Pas le temps de souffler. Il se redresse, me retourne comme une poupée : ‘À quatre pattes, je vais te baiser comme ton mari peut pas.’ Sa queue cogne mon entrée, pousse d’un coup sec – schlop ! – jusqu’aux couilles. Pleine, étirée, brûlure délicieuse. Il claque mes fesses : ‘T’aimes ça, hein ? Te faire enculer par un autre pendant qu’il crève de chaud en Afghanistan.’ Je halète : ‘Oui, baise-moi fort, remplis-moi.’ Rythme de marteau-piqueur, claquements de peaux moites, lit qui tape le mur. Sueur qui goutte de son torse sur mon dos, odeur animale.
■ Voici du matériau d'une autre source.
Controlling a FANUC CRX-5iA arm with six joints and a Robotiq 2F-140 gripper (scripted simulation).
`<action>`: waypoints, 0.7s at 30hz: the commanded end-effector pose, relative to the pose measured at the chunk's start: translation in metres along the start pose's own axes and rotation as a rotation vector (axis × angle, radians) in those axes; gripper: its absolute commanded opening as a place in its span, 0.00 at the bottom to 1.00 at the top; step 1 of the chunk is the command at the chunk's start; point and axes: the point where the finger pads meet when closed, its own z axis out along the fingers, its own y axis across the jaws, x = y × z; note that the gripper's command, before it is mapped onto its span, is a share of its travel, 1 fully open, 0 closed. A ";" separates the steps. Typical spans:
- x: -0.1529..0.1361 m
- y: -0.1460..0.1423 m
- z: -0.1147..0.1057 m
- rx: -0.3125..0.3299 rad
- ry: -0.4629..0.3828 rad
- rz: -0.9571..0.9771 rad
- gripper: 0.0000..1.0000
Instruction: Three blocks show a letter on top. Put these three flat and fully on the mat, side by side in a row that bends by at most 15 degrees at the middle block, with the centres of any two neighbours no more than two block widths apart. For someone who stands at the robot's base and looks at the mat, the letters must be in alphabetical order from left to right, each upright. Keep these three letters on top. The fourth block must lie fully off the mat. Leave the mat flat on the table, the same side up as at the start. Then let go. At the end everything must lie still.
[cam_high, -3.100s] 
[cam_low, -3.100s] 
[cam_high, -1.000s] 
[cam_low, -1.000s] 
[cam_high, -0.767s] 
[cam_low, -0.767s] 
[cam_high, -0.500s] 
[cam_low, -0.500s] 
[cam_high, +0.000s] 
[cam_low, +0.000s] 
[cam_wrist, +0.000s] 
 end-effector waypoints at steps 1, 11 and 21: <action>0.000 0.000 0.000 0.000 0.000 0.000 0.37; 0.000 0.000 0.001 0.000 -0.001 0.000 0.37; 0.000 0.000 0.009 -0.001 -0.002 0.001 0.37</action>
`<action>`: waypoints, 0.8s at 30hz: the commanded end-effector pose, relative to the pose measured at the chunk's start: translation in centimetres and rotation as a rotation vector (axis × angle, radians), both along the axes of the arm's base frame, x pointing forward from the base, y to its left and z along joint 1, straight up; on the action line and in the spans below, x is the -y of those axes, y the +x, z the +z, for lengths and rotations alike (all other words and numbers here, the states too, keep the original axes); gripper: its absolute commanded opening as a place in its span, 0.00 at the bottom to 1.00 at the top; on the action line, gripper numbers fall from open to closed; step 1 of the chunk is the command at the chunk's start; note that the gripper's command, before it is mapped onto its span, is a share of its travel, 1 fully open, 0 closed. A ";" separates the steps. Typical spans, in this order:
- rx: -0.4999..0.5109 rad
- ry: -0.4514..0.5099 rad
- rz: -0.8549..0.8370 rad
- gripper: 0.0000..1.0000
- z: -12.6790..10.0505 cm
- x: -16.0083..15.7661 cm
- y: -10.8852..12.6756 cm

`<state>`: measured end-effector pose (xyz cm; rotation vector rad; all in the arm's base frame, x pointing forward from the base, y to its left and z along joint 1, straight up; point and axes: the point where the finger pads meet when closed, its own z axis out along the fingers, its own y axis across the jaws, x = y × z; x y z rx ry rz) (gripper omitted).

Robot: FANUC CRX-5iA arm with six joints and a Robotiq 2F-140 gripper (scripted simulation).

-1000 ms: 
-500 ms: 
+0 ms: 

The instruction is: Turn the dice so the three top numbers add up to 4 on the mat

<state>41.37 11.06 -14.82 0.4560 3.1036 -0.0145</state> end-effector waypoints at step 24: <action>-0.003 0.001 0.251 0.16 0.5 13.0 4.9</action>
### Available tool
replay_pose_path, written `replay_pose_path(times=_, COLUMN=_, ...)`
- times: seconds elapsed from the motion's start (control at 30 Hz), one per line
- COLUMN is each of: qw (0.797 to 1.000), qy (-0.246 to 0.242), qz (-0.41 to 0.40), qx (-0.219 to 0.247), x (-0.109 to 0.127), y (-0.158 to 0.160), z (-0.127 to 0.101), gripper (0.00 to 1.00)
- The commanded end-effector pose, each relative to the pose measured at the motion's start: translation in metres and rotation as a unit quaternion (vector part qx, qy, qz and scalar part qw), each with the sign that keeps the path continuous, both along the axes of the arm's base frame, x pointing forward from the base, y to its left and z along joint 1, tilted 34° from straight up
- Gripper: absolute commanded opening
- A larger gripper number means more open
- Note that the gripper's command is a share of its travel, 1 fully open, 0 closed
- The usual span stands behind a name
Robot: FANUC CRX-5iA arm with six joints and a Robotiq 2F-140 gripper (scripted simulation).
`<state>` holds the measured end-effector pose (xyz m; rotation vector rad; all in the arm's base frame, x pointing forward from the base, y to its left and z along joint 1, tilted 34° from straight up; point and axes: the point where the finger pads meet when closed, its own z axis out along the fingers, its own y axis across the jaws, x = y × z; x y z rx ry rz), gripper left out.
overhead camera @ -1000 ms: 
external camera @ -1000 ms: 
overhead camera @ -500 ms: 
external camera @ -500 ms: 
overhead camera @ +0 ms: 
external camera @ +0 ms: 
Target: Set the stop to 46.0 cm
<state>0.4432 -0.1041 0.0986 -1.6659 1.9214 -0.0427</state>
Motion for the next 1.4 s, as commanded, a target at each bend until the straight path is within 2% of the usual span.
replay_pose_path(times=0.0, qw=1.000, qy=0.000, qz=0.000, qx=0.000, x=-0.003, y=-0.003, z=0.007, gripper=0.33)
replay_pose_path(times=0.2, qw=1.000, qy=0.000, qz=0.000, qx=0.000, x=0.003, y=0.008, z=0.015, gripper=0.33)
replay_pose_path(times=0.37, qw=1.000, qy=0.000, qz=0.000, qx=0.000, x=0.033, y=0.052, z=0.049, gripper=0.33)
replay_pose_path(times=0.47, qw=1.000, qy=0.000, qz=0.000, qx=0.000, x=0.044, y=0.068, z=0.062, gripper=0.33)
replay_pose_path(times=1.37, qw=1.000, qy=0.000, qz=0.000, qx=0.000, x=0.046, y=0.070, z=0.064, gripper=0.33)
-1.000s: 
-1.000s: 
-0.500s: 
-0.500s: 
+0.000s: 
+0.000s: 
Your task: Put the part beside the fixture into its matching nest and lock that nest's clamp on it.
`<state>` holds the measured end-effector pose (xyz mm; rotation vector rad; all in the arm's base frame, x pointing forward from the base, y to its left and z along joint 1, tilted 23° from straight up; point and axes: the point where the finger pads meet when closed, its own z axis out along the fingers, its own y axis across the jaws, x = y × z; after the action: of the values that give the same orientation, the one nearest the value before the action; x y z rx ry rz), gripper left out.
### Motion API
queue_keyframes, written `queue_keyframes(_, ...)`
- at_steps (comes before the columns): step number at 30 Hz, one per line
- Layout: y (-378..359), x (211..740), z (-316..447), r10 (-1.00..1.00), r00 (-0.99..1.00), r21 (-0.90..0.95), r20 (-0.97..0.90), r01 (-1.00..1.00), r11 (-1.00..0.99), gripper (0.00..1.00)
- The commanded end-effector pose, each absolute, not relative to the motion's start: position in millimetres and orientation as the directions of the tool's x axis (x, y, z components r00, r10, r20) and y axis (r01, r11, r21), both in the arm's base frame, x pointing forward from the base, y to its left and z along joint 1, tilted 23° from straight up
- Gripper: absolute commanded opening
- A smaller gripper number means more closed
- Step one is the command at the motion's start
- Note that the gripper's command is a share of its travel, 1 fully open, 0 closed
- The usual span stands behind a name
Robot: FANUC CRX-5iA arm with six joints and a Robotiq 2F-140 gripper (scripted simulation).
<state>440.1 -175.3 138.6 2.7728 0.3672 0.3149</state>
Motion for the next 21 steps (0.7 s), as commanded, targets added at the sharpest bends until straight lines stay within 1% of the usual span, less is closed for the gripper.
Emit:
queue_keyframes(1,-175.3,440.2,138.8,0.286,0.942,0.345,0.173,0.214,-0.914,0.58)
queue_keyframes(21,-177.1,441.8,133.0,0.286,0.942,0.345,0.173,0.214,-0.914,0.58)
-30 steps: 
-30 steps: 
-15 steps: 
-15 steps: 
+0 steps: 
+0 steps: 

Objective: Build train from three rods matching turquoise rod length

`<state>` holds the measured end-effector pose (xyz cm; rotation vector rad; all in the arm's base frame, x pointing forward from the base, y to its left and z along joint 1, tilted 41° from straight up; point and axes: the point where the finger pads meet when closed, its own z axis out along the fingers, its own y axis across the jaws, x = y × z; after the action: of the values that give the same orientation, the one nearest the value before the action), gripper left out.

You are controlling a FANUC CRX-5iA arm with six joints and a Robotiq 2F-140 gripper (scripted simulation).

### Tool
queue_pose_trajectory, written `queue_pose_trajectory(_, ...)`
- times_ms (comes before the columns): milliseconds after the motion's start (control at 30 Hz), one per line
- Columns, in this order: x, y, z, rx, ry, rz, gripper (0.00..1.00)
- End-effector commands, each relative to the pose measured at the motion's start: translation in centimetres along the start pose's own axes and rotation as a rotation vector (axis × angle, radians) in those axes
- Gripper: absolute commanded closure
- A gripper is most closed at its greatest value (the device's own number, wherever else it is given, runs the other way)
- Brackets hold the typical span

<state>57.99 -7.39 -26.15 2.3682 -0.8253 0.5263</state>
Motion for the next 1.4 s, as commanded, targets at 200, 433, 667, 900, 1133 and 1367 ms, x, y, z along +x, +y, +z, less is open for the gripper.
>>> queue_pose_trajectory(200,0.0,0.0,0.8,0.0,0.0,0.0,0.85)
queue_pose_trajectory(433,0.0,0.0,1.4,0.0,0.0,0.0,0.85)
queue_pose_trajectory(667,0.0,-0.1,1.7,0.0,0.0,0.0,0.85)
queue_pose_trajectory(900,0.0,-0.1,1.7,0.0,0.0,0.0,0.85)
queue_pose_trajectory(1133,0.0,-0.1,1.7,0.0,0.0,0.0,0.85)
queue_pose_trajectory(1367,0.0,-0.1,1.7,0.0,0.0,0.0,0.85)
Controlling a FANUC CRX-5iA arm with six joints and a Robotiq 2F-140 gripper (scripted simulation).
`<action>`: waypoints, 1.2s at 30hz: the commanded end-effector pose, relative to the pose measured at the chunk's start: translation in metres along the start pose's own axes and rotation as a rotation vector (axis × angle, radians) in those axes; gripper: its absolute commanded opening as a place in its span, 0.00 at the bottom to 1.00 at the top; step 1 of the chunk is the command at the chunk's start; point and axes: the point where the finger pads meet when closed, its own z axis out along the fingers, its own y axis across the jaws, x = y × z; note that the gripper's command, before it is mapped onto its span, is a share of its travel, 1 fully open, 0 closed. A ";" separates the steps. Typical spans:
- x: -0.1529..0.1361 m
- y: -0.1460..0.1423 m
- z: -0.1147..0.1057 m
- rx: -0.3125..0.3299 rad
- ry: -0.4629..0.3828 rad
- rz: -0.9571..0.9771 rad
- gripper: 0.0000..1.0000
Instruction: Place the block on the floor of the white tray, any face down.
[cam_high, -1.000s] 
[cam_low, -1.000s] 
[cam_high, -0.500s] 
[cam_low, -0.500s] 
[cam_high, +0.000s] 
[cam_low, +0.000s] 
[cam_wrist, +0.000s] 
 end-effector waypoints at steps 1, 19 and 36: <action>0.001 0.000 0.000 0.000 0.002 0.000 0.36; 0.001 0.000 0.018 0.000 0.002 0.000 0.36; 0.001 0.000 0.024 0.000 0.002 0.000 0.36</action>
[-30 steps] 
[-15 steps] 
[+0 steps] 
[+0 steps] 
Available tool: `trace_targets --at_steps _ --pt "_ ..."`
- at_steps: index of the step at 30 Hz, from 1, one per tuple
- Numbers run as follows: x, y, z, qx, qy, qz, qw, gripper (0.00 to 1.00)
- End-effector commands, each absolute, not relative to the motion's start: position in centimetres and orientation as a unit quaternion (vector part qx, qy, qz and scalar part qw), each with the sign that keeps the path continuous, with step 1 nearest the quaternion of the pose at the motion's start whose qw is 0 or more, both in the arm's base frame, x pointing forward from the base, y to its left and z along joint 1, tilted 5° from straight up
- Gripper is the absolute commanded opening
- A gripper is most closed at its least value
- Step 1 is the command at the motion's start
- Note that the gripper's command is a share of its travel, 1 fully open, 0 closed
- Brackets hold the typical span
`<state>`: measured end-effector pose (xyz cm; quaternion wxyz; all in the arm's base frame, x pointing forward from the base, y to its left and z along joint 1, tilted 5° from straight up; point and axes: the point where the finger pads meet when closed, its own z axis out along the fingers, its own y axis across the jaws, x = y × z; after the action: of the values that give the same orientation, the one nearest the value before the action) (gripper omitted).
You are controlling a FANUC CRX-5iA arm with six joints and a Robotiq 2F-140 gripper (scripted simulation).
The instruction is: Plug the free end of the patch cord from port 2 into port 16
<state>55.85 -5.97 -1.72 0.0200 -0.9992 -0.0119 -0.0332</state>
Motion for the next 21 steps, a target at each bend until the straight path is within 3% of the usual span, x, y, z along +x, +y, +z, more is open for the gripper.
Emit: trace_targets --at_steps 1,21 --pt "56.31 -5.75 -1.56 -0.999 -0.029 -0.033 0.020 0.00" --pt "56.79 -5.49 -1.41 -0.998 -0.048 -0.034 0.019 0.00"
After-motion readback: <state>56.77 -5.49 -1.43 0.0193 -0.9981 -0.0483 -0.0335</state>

Il accélère, grogne : ‘Je vais jouir, salope.’ Je serre ma chatte autour de lui : ‘Dedans, inonde-moi.’ Explosion chaude, sperme épais qui gicle au fond, sensation de plénitude liquide. Il s’effondre sur moi, poids mort, respiration rauque. On reste comme ça, collants, puants le sexe.
3h du mat’. Je me rhabille vite, nuisette froissée, sperme qui coule encore le long de mes cuisses. ‘Prochaine fois ?’ murmure-t-il. ‘Tais-toi.’ Je vole un dernier baiser salé, descends l’escalier sur la pointe des pieds. Dans la voiture, je vérifie mon tel : ses mails inquiets. Je rentre, ombre dans la nuit pauyenne, clé dans la serrure – clic discret. Douche rapide, eau chaude qui lave les traces, mais pas le frisson. Alliance remise au doigt, je m’allonge près du vide du lit. Demain, courses, école, épouse parfaite. Mais ce soir… j’ai vécu.